Now, Dadich does say that there are spaces on the floor that are “designed to get messy,” but the common areas aren’t among them.
And, for Pete’s sake, take your promotional tchotchkes and toys home, don’t use your own lamp, don’t put your phone on the elevated laptop platform, and wash your dishes (there’s no word on whether a “Your Mom Doesn’t Work Here” sign was part of the decor).
Dadich does say he won’t go as far as Rolling Stone founder Jann Wenner, who apparently demoted people for making a mess, or Martha Stewart, who Dadich says once dictated the proper sorts of writing instruments, but he concludes:
I’m confident you’ll understand exactly what I’m saying here and clean it up, not just for me but for all of us.
In the end, the biggest problems with the open office may not be smelly lunches, knick-knacks, nosy neighbors, or having to go outside to schedule doctor’s appointments.
First, there’s the noise — the incessant, inescapable noise — both of other people and from some employers’ misguided notion that workplaces, like nightclubs, should have piped-in music.
From a January 2014 piece in The New Yorker:
In laboratory settings, noise has been repeatedly tied to reduced cognitive performance. The psychologist Nick Perham, who studies the effect of sound on how we think, has found that office commotion impairs workers’ ability to recall information, and even to do basic arithmetic. Listening to music to block out the office intrusion doesn’t help: even that, Perham found, impairs our mental acuity.
Exposure to noise in an office may also take a toll on the health of employees. In a study by the Cornell University psychologists Gary Evans and Dana Johnson, clerical workers who were exposed to open-office noise for three hours had increased levels of epinephrine—a hormone that we often call adrenaline, associated with the so-called fight-or-flight response.
What’s more, Evans and Johnson discovered that people in noisy environments made fewer ergonomic adjustments than they would in private, causing increased physical strain. The subjects subsequently attempted to solve fewer puzzles than they had after working in a quiet environment; in other words, they became less motivated and less creative.
Of course, one can turn to noise-canceling headphones — the bigger and the brighter-colored the better, to discourage interruptions. But that doesn’t remove one of the things that plagued those zoo animals — being constantly on display, with nowhere to hide and no respite from prying eyes.
For introverts, the open-plan office can be torture and result in attempts at creative coping strategies.
In the end, for those who can’t work at home or voluntarily in public at coffee shops and libraries, what may spell the end of the open office is that people just don’t get as much work done.
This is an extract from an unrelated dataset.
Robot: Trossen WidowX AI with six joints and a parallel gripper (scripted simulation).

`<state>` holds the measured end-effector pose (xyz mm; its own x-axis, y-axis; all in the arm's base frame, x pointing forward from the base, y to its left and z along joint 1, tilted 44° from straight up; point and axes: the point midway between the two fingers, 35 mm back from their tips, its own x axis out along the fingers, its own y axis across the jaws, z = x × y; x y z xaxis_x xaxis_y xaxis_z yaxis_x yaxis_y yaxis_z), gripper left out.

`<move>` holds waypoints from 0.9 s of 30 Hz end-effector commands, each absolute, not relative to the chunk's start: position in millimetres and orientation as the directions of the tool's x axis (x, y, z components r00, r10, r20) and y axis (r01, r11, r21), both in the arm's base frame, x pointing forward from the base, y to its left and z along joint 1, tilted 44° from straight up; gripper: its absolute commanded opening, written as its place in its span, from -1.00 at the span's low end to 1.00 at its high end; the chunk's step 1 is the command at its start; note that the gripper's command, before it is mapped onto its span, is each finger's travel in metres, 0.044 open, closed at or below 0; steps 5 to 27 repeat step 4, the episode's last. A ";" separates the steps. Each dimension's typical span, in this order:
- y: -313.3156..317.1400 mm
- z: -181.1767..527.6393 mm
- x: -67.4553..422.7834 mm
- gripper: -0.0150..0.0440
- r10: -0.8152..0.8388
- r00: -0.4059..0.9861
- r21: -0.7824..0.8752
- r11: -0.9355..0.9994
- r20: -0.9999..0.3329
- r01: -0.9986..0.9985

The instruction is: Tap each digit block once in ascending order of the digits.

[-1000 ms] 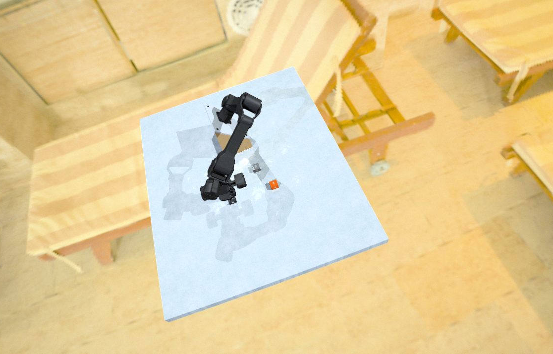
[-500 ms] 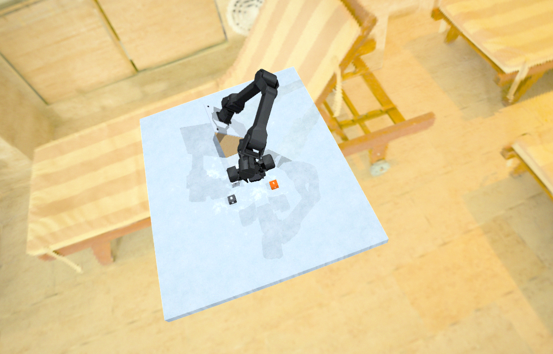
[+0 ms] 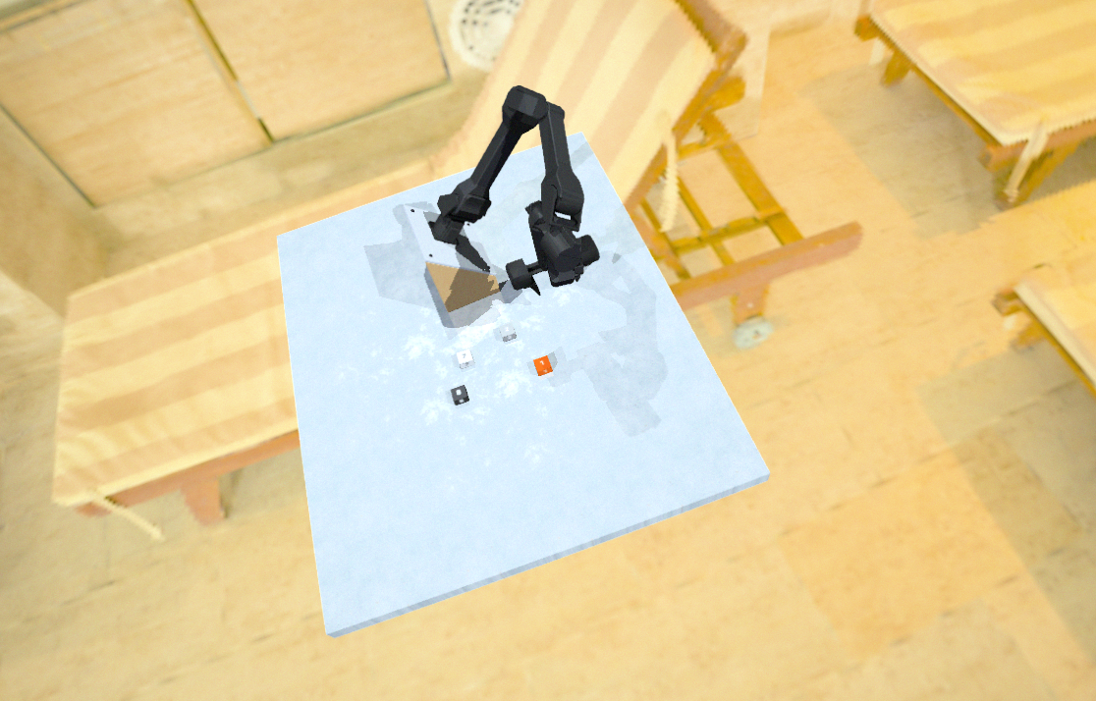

As ZDNet reported in June 2015:
A study of 42,000 office workers in 303 buildings by Professor Richard de Dear and Jungsoo Kim from Sydney University found that open-plan offices were “disruptive to productivity” because of “uncontrollable noise and loss of privacy”. This large study says “our results categorically contradict the industry-accepted wisdom that open-plan layout enhances communication between colleagues” and “clearly indicates [that] the disadvantages of open plan offices clearly outweigh the benefits”. (The study, Workspace satisfaction: The privacy-communication trade-off in open-plan offices, was published in the Journal of Environmental Psychology.)
Like fences, walls may ultimately be the best neighbors.